I was examining your fixed version of index.xml, and happened to search for &amp;.
 
> > When you get metadata from the form, the encoding should be 
> > specified in the HTTP header. 
> 
> Actually, I think it's specified in the separators,

Yes, you're right.

> If I boot into DOS, I can type IBM Extended ASCII characters with
> the Alt+nnn-on-the-numpad trick, but those won't display correctly
> on any modern system.

But you could use GNU recode to convert them to UTF-8:

  recode IBM437/CR-LF..u8 filename.txt

or to Latin-1 (when possible):

  recode IBM437/CR-LF..lat1 filename.txt
 
or to some other appropriate modern encoding.
Comment 14 Jonadab the Unsightly One 2005-08-24 19:37:35 UTC
> I was examining your fixed version of index.xml, and happened to search
> for &amp;.

Makes sense...  I could have done that...

> I only had to change the keyboard layout from software (GNOME)
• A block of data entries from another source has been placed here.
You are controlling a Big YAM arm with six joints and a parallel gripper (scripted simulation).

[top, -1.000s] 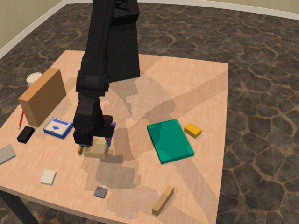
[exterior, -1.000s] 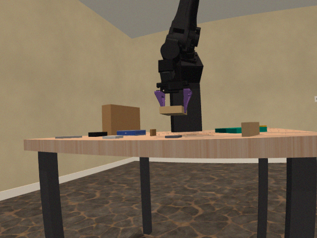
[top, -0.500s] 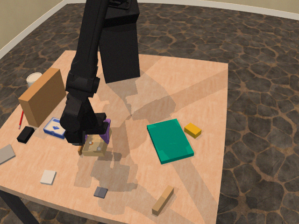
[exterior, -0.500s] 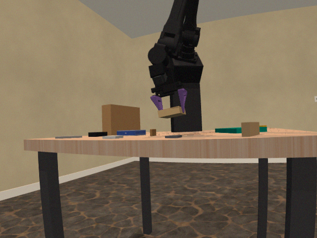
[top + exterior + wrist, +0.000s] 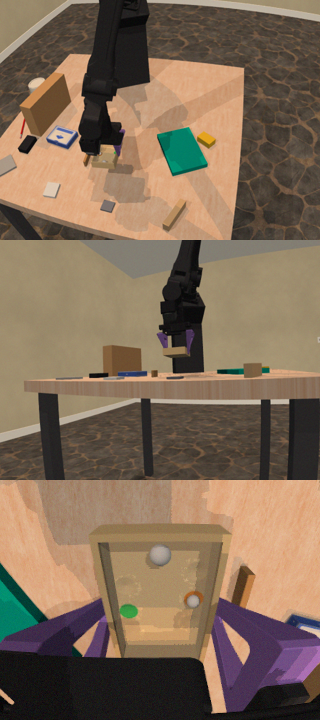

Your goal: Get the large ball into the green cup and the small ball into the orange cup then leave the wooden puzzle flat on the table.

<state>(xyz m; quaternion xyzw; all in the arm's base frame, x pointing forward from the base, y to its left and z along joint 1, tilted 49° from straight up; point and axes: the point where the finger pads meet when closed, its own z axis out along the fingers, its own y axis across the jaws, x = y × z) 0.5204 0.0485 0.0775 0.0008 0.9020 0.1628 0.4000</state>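
Now: hand 14 cm short of the grey tile, 4 cm to the right of it and 8 cm above it. The rest, counted from my hand: green book 13 cm behind, 19 cm to the left, 7 cm below; wooden puzzle 1 cm below; white tile 14 cm ahead, 15 cm to the right, 8 cm below.
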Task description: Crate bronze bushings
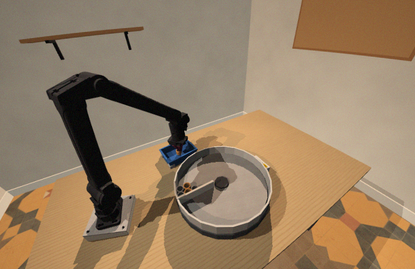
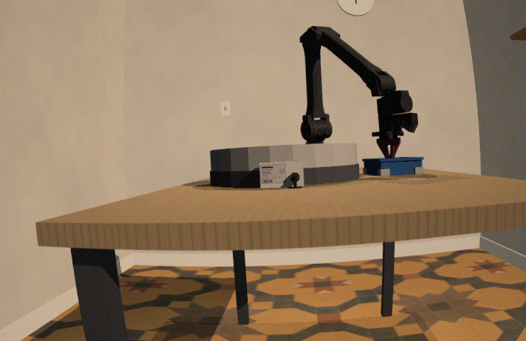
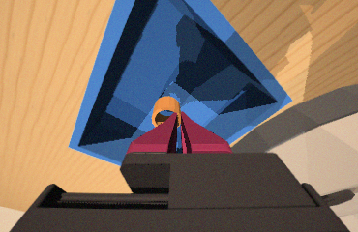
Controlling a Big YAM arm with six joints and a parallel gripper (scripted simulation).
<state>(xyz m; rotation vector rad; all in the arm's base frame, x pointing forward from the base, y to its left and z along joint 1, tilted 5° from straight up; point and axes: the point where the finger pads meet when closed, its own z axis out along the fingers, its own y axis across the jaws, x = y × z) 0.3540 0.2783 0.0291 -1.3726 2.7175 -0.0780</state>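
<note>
My hand is 10 mm past the blue crate, 10 mm to the right of it and 20 mm above it. Round my hand: grey turning table: 130 mm ahead, 320 mm to the right, 10 mm above.
</note>
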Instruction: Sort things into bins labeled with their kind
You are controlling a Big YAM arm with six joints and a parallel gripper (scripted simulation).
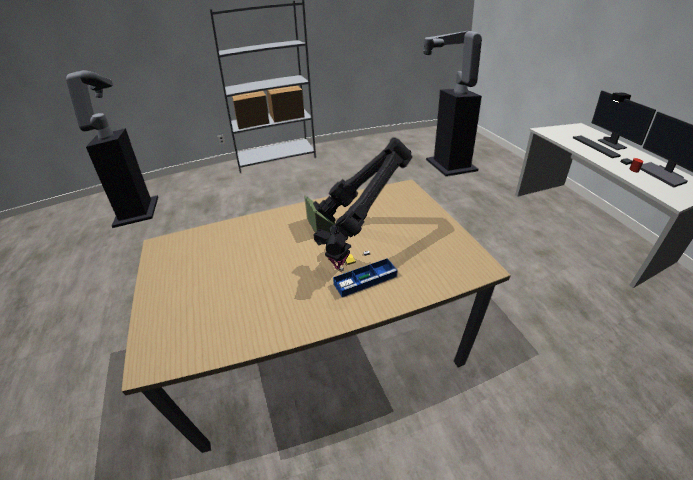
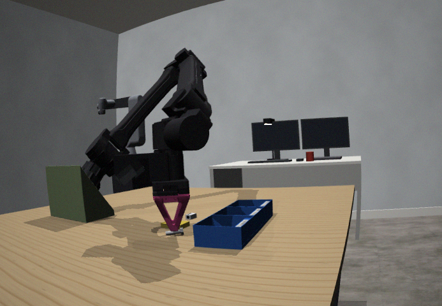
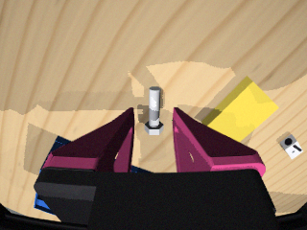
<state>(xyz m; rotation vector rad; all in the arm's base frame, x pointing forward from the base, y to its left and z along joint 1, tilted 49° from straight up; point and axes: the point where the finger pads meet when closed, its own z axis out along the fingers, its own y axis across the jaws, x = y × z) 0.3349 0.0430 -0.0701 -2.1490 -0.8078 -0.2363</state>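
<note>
Now: the bolt 1 cm below my hand. Round my hand: blue three-part bin (10 cm ahead, 8 cm to the left); then yellow block (4 cm behind, 6 cm to the left, 2 cm below); then green battery (9 cm ahead, 8 cm to the left, 1 cm below).
</note>
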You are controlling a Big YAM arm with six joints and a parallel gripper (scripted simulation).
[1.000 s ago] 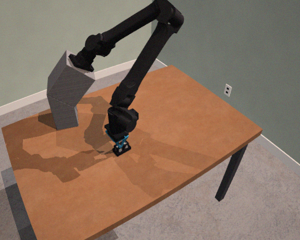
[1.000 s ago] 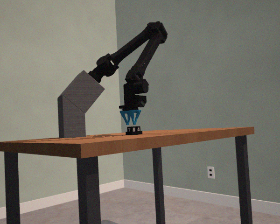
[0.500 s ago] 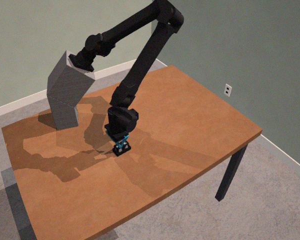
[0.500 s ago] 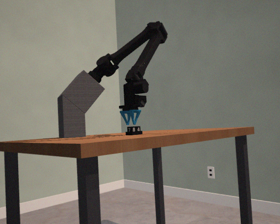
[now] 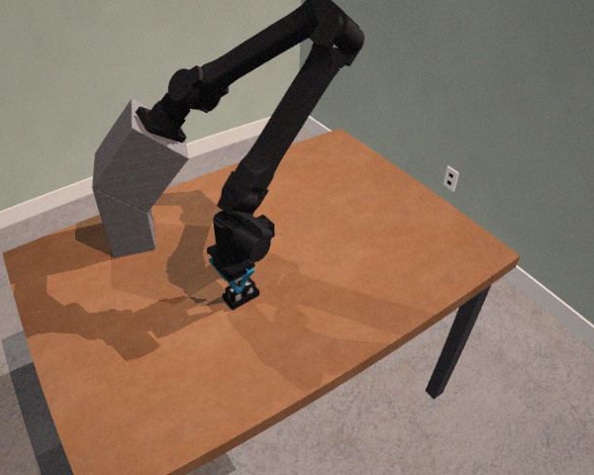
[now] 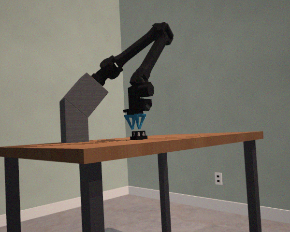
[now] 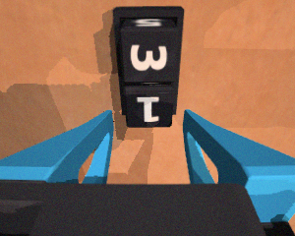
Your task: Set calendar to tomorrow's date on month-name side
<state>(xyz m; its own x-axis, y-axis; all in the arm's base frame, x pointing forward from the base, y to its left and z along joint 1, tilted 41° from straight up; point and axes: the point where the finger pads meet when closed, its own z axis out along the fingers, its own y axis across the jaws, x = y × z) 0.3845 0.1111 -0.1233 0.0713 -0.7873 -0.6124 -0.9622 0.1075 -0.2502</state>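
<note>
Right now the black tray is 2 cm to the left of my hand and 5 cm below it.
</note>
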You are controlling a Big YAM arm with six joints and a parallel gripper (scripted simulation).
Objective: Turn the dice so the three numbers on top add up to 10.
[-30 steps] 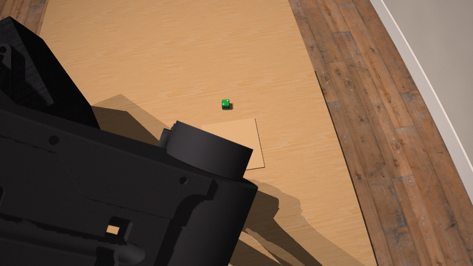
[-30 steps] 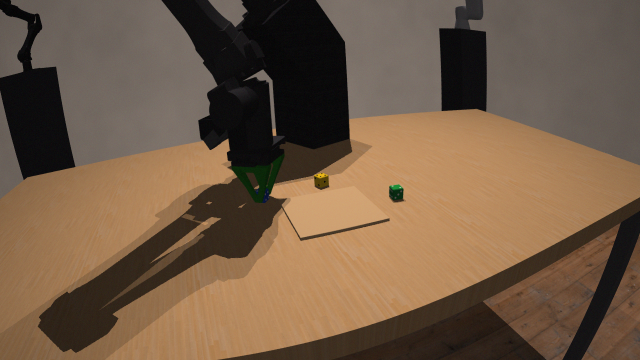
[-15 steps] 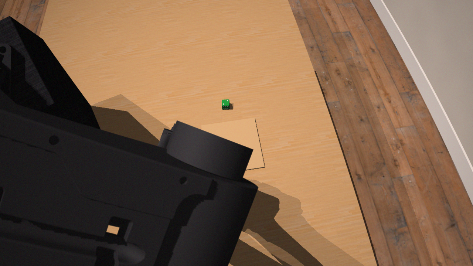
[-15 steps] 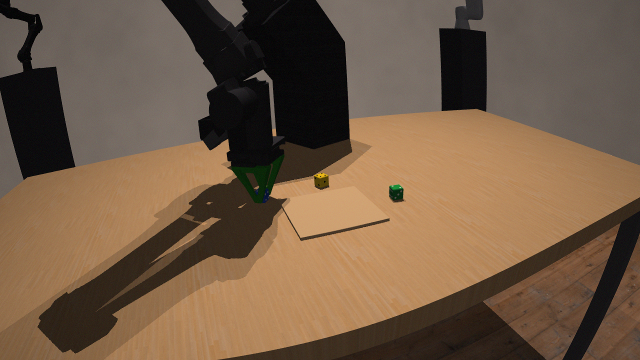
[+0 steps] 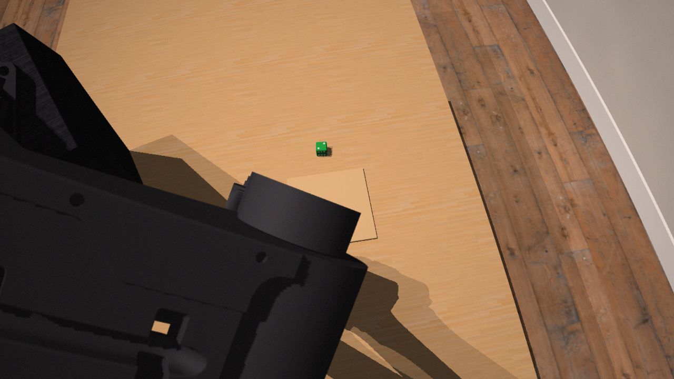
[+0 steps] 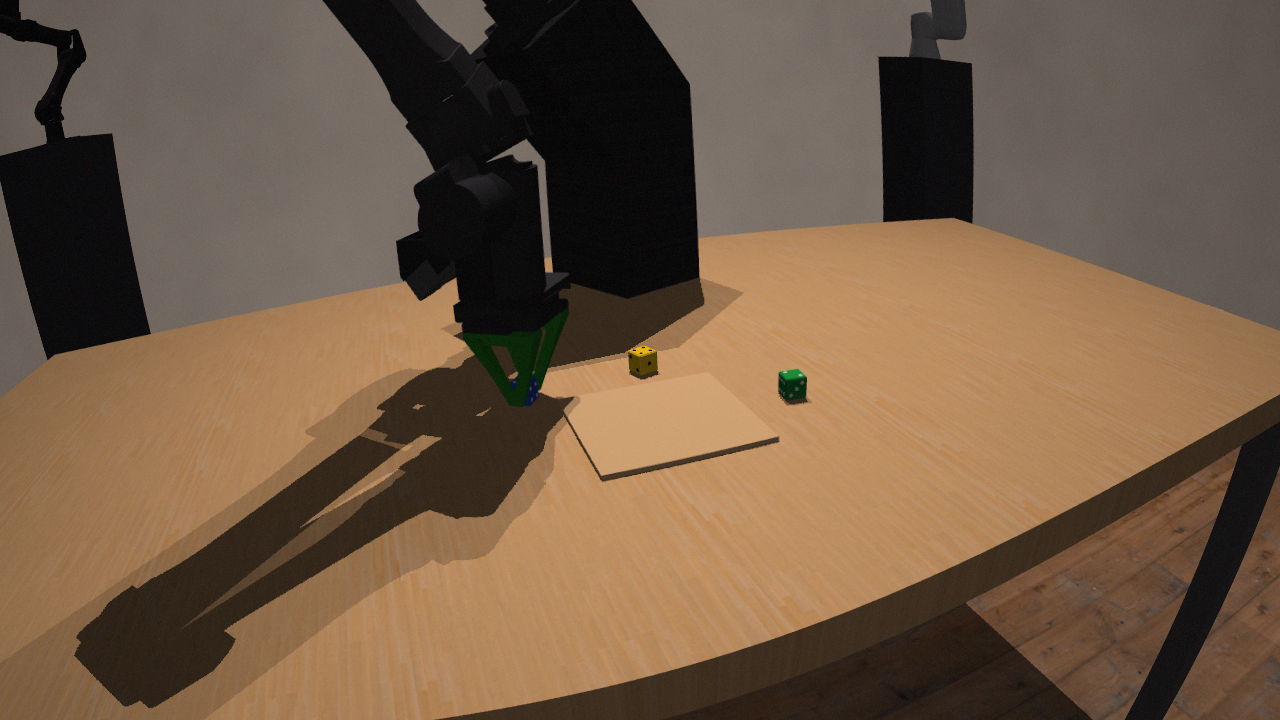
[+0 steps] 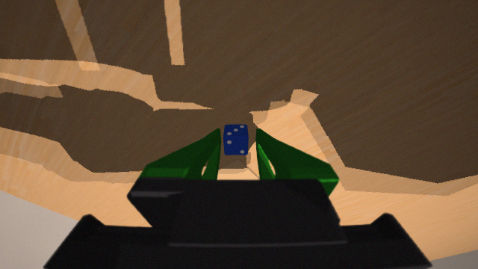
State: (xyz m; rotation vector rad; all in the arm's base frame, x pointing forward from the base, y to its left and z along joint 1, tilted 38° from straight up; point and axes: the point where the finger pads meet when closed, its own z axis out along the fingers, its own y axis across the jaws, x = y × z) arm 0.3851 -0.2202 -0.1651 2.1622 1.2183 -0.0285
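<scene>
Now: hand right at the blue die. Round my hand: green die 21 cm to the left, 9 cm ahead; tan mat 9 cm to the left, 9 cm ahead, 1 cm below; yellow die 12 cm to the left, 2 cm behind.
</scene>
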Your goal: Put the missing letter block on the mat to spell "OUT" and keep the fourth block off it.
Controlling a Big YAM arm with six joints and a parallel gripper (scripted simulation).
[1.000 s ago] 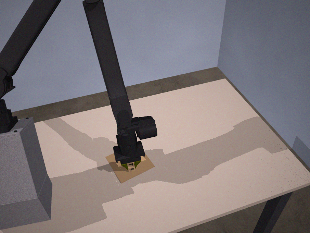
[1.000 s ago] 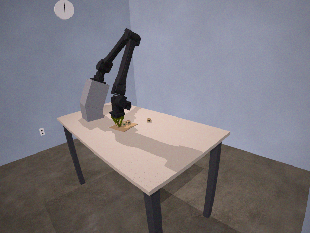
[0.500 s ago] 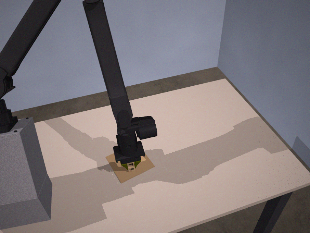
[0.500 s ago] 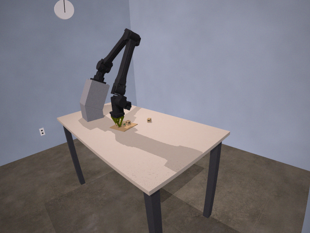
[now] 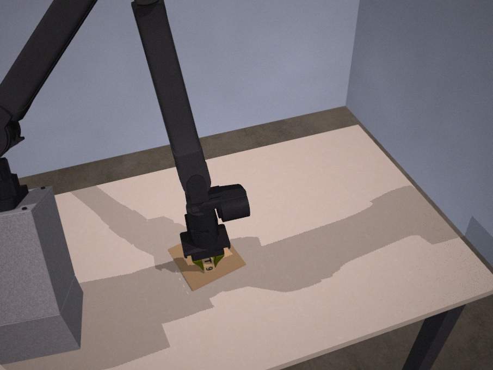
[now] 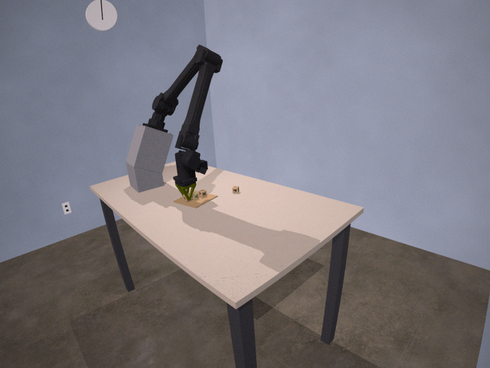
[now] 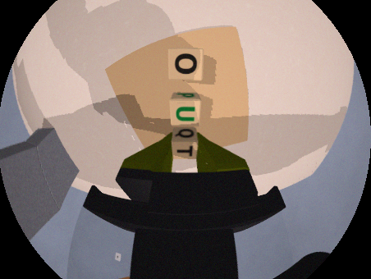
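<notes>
The T block lies right at my hand. The rest, counted from my hand: U block 4 cm to the left; mat 4 cm to the left, 2 cm below.
</notes>
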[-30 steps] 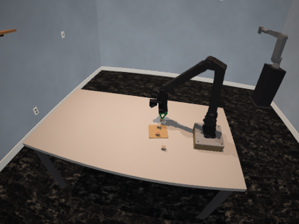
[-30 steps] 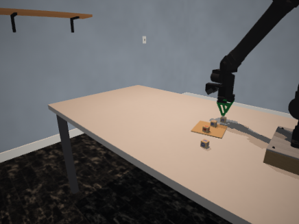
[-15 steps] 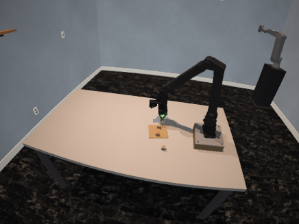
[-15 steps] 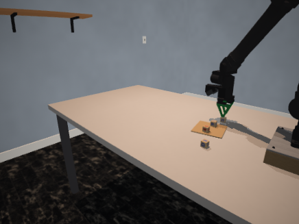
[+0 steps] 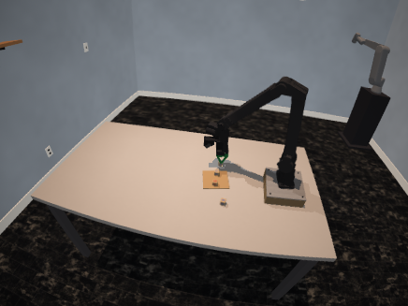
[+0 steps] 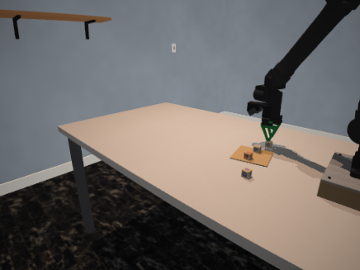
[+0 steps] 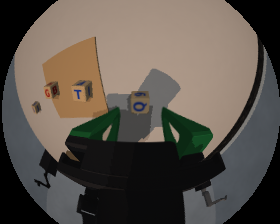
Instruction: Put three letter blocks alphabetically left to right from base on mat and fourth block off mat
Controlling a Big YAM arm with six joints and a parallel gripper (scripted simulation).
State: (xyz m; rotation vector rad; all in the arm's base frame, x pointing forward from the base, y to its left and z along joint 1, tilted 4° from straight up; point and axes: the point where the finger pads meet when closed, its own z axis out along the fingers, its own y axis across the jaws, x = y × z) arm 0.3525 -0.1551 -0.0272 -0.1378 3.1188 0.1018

That actually *works*?  I'll have to look into that.  I had always assumed you
had to tell the _truth_ when you told the setup what keyboard layout you had, or
it wouldn't work correctly (like with the mouse; if you tell X11 you have an
IMPS/2 scrollmouse, and you don't, it's bad news).

And it looks like you changed it on-the-fly, too, without restarting X.
I definitely did not know that was possible.

> AltGr (the right Alt)

Oh.  If you meant right alt, why didn't you just _say_ right alt?  When you
called it AltGr, I assumed it was a completely different key.

I really have got to learn more about this character set stuff.  I'm making
myself look dumb, repeatedly.
Comment 15 Jonadab the Unsightly One 2005-08-25 02:52:18 UTC
Oh, incidentally, I found another way this issue manifests itself.  If a
zipfile or tarball is uploaded, and the metadata experience this issue,
propagate-metadata.pl cannot propagate them, because XML::Twig cannot
parse metadata.rdf, due to the invalid character.  Here is an example of
such a file:
http://www.openclipart.org/incoming-pre-0.17/chemical_accessories_mar_02.zip
Comment 16 Jon Phillips 2007-02-05 15:48:21 UTC
This should work fine now with ccHost, but we still have to fix the broken ones eventually...
Comment 17 Tollef Fog Heen 2010-08-18 03:24:00 UTC
Closing all openclipart bugs as openclipart is now on launchpad, as per request from  Jon Philips.